> [WHAT TO PRODUCE] Going down the data below, set down exactly the line with "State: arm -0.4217" and each line after it through the line with "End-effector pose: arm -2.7"; no other lines.

> [DATA SECTION]
★ ★ ★ ★ ★ ★ ★
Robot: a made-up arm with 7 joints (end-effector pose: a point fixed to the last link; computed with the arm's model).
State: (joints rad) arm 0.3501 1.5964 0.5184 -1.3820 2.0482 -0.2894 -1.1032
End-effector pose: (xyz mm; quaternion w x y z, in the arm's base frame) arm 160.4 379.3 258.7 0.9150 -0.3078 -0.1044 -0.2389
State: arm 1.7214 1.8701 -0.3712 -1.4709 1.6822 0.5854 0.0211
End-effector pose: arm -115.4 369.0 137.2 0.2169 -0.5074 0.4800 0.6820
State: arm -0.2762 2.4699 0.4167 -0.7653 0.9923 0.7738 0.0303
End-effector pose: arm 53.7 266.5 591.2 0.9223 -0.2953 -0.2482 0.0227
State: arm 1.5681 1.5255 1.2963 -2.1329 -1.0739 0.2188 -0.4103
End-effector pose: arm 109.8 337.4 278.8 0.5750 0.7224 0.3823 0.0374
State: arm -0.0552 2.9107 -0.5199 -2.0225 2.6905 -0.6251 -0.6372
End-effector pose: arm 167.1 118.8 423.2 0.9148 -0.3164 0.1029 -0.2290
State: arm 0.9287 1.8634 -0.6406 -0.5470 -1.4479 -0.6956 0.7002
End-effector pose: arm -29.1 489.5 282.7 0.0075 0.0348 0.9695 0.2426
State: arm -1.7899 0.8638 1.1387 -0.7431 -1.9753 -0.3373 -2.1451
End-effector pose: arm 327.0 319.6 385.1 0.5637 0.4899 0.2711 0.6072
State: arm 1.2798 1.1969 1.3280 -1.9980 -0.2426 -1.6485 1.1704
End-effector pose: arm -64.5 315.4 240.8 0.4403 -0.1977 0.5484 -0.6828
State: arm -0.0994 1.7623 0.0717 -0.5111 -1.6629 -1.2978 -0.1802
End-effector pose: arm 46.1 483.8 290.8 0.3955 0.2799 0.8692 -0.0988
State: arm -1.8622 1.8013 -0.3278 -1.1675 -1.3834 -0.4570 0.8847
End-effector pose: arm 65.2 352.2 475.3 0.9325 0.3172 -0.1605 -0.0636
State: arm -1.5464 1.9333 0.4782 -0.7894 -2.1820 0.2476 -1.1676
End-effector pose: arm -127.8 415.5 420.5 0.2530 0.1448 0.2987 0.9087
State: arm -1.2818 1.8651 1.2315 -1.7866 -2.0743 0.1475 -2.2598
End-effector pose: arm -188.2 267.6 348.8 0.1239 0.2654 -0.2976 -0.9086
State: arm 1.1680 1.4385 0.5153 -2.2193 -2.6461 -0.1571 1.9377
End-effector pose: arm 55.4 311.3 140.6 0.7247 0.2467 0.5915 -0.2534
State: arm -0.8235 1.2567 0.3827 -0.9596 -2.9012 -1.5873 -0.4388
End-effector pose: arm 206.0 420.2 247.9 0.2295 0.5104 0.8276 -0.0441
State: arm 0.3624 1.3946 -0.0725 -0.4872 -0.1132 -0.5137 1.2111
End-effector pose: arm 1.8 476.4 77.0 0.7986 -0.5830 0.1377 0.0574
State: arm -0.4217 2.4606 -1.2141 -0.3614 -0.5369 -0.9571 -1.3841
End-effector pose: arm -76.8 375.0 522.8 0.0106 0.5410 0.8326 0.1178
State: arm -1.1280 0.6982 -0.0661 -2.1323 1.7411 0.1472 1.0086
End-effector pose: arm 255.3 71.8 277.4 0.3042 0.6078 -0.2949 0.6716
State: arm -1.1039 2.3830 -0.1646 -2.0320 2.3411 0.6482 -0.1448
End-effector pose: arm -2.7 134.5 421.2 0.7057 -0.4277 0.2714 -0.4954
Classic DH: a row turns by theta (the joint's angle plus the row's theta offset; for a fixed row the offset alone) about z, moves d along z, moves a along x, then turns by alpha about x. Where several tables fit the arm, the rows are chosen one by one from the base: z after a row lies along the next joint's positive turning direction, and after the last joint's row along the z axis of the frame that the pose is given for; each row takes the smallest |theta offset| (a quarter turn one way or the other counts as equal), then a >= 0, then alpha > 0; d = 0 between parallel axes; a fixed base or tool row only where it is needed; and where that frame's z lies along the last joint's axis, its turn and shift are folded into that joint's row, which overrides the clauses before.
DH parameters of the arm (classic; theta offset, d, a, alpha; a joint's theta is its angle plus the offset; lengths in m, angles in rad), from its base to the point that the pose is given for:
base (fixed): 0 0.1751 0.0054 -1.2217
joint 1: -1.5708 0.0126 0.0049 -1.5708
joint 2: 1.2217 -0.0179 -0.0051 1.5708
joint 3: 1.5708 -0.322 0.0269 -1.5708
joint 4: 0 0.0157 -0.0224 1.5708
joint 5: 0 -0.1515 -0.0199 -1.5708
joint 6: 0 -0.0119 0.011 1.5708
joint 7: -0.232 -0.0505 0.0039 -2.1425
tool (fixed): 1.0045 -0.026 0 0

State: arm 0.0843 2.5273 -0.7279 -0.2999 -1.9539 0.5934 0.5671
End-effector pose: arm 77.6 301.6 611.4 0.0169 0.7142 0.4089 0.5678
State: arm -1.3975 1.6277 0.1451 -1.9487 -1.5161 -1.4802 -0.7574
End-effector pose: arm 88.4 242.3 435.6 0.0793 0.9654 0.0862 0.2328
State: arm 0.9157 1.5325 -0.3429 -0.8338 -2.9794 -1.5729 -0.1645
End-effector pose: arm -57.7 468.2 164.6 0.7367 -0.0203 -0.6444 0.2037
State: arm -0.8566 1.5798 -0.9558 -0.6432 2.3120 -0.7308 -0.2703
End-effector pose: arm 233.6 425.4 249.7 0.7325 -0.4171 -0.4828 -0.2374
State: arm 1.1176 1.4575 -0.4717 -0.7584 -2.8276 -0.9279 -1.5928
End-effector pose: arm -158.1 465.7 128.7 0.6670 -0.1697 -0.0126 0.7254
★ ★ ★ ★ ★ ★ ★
> [COMPLETED EXERCISE]
State: arm -0.4217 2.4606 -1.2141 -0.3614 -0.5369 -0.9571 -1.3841
End-effector pose: arm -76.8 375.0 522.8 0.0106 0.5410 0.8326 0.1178
State: arm -1.1280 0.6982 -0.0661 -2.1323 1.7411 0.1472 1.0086
End-effector pose: arm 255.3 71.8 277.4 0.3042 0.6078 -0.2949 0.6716
State: arm -1.1039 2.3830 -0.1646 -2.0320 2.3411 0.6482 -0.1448
End-effector pose: arm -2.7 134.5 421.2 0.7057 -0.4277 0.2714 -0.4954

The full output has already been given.